■ Exercise goal ■
Only the lines from the one bearing "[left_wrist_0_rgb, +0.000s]" through the end of the listing belong in your response, restated word for word and without pictures.

■ Data segment ■
◆ ◆ ◆
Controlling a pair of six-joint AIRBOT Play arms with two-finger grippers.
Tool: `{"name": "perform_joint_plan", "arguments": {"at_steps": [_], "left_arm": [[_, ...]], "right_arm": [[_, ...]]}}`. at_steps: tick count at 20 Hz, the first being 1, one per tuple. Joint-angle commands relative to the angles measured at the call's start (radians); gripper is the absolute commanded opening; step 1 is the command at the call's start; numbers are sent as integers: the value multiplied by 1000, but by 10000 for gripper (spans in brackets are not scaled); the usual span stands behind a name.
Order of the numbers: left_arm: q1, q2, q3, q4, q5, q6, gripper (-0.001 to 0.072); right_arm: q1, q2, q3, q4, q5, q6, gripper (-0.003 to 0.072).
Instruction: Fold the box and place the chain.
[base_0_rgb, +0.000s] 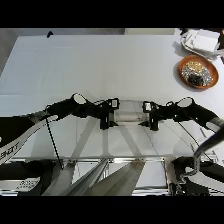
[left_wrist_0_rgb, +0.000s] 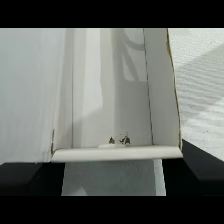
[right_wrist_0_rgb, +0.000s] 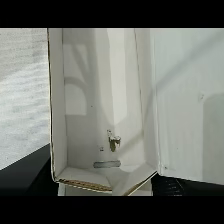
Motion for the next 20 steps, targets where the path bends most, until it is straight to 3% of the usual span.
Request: {"name": "perform_joint_plan", "arguments": {"at_steps": [1,12,13,15,20], "left_arm": [[0,0,-1,1,-13,0,209],[-1,0,-1,1,-13,0,209],[-1,0,-1,1,-13,0,209],[0,0,-1,1,-13,0,209],[-1,0,-1,1,-13,0,209]], "right_arm": [[0,0,1,0,0,0,321],[0,2,1,-10,24,9,320],[0,7,1,-17,22,11,347],[0,29,1,-39,-8,53,674],[0,123,1,-183,-40,225,698]]}}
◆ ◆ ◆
■ Result of this task ■
[left_wrist_0_rgb, +0.000s] 
[right_wrist_0_rgb, +0.000s] 
Motion for the next 20 steps, targets where the path bends most, until it is straight to 3% of the usual span.
Request: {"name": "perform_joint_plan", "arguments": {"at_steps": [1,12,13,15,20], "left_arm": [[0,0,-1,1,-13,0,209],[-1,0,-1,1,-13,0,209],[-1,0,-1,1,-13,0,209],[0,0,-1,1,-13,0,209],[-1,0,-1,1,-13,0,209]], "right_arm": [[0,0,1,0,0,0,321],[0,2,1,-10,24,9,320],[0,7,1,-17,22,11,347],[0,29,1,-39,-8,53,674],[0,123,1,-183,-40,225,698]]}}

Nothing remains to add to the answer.